11/21/2004

A New White

Remember back before Anticon fell off? Back when they swore they wouldn't? Back when that whole backpack shit really felt like a movement? Those were good days.
Fuck that. No they weren’t. Shit’s the same now as it was then: I’m still just broke, lonely, and loving a woman who doesn’t want me. About the only thing that’s changed is the boy genius behind this whole thing has gone expatriate on us.
Still, I refuse to give up on Anticon. Despite a series of lackluster and redundant releases, despite loosing big names to greener pastures, and despite having fallen short of every expectation, I still believe in these guys. We’re all older now, but the energy that drew us to this clique is still there. In fits of brilliance the individual members of the Anticon collective continue to do their nation proud with their fearless pursuit of their muses. This is American Art at its finest: bold, restless, and searching.
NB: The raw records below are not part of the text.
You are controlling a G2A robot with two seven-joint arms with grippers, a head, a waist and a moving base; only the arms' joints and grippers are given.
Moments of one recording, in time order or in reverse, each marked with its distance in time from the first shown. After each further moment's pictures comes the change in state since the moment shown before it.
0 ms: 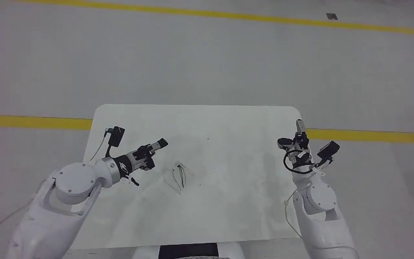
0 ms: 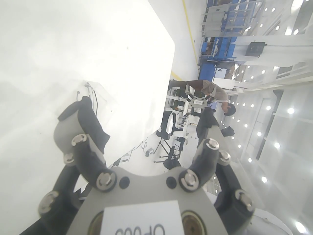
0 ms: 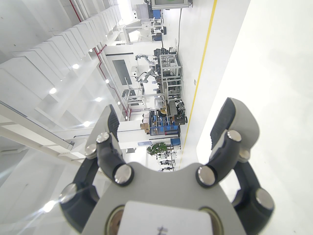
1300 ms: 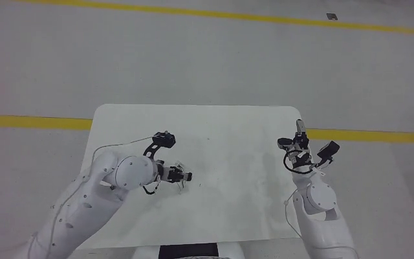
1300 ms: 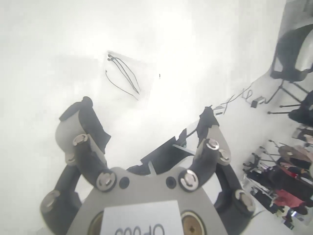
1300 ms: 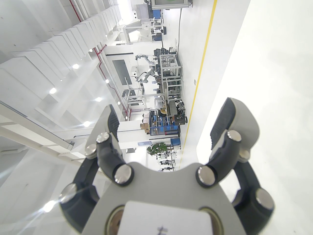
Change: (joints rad) left arm -0.350 -0.033 0.421 0.010 0.798 0.000 -0.594; right arm 0.000 0.000 0.000 0.000 0.000 0.000 0.000
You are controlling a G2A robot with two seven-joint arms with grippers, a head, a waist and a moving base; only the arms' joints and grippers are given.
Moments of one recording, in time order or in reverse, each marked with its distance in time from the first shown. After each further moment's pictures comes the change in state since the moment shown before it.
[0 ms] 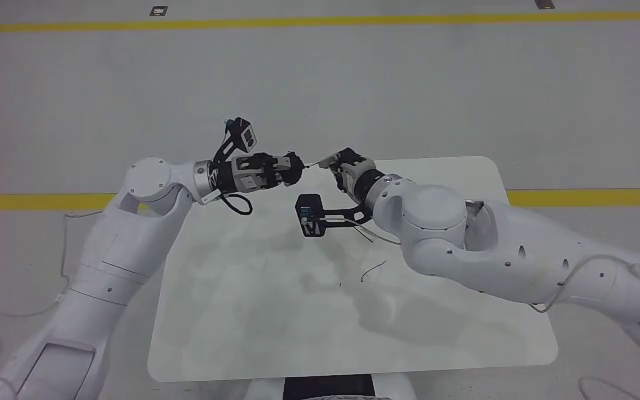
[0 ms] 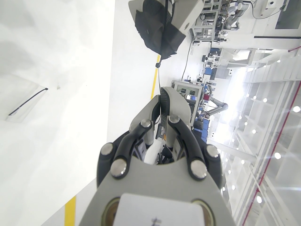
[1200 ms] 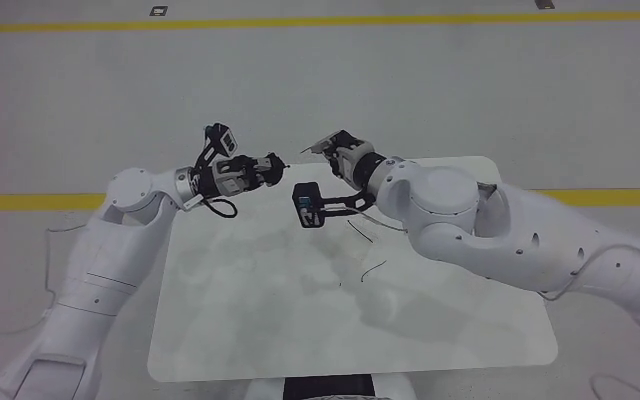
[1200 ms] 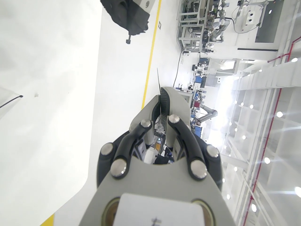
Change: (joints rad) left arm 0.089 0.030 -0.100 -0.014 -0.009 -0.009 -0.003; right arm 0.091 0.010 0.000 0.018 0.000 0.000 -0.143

Still, not every step can be made without stumble. Odd Nosdam looses himself in his medium; his impulse to do all he can overrides any sense to do only what he should. Why? loses his art to himself, his navel-gazing giving way to emo embarrassment. And Doseone looses himself in his art.
By what standard should art be judged? By intent? By impact? Or by the intersection of the two? Somewhere between those measures, Dose holds his own as an idiosyncratically insular yet entirely essential artist.
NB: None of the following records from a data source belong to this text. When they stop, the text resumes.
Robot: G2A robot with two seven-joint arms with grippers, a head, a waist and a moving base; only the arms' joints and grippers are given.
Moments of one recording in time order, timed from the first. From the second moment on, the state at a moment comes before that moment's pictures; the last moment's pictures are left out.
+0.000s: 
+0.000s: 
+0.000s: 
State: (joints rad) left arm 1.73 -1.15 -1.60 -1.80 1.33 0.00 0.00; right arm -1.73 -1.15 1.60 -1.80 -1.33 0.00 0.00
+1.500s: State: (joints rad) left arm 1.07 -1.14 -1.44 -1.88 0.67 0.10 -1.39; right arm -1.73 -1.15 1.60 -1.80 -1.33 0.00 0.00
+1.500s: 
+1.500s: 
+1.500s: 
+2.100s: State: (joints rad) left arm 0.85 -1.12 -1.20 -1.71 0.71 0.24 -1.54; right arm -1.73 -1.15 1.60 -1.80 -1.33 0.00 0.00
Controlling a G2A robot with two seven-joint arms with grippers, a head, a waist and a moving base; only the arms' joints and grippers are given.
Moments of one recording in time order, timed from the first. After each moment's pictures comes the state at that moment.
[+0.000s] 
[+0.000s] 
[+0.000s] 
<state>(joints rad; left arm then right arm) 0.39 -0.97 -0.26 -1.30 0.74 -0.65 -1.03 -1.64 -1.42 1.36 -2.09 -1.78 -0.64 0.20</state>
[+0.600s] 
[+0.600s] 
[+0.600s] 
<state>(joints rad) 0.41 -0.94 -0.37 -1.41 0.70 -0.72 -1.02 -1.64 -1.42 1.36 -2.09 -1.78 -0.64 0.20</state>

Dose has skills. And Dose has vision. Yet that vision remains so defiantly his own that impact is often obscured by intent. He moves you, your head and hands, but he never has your heart.
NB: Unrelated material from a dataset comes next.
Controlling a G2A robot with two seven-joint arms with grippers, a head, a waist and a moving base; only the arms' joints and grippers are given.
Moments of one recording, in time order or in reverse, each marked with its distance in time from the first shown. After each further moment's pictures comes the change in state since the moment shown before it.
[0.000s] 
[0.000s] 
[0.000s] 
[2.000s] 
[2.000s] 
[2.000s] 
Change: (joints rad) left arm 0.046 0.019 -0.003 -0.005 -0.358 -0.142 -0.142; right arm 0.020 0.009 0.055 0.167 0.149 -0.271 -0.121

That same tendency prevails over the new Subtle LP. This is a good record. It will engage you and you will enjoy it. Yet its passing will leave you with nothing. Except perhaps the urge to hit the play button again.
How does this happen? How can a record be simultaneously intriguing yet entirely inconsequential? Perhaps it is the natural progression of a group that first introduced itself with a dull drone of uninspired ambient dreck. Over the course of four dreary drudgefests dedicated to the cycle of seasons, Subtle proved itself to be the first Doseone effort that failed to distinguish itself as his own. What began as a means of liberating him from the constraints of his strongest medium, his voice and words, eventually stifled and doomed the project to an utter lack of any identity or purpose. Furthermore, it prevented Jel from dropping the kind of head-nodding thud-thwack that only he can conjure, which is a damnedly criminal act.
Their growing pains behind them, Subtle has now reemerged as the confident and natural extension of Doseone’s previous work with cLOUDDEAD and Themsleves. The willfully dense lyrical wordplay is back as is the scattershot delivery and the ass-shattering beats that hold the whole thing down.
Yet the effort still retains some characteristics of the group’s initial work. Each song moves in segments yet lacks any transition enough to give the impression of movement. The album as a whole is a series of great moments that fail to be unified into a directed effort.
Still, each moment is thoroughly satisfying. From the handclap/shout/stomp breakdown of “silence…” to the dub-metal and clarinet crescendo of “She,” no single instant will fail to captivate. Then, once the last whispering organ shrinks away from the last seconds of the last track, you’re right back where you started. No better and no worse, you’re only forty minutes full on entertainment and fifteen dollars poorer. Not that it wasn’t worth it. It was. You just can’t say why.
Ultimately that failure to establish a more meaningful connection with the listener falls on Dose himself. It’s his insistence on the obscure and intangible that renders truly emotional engagement a regrettable impossibility.
But that which damns him also defines him. It is this same proclivity for wrapping his own words so tightly around his soul that drives Dose to create such compelling art; the same ambiguity that keeps us at a distance also keeps us coming back.
So buy this record. Or even better, go see Dose and the boys live. Cause this backpack shit ain’t fully faded out yet. And there’s still a compass and a calculator up in here for anyone who dares test otherwise. Believe it.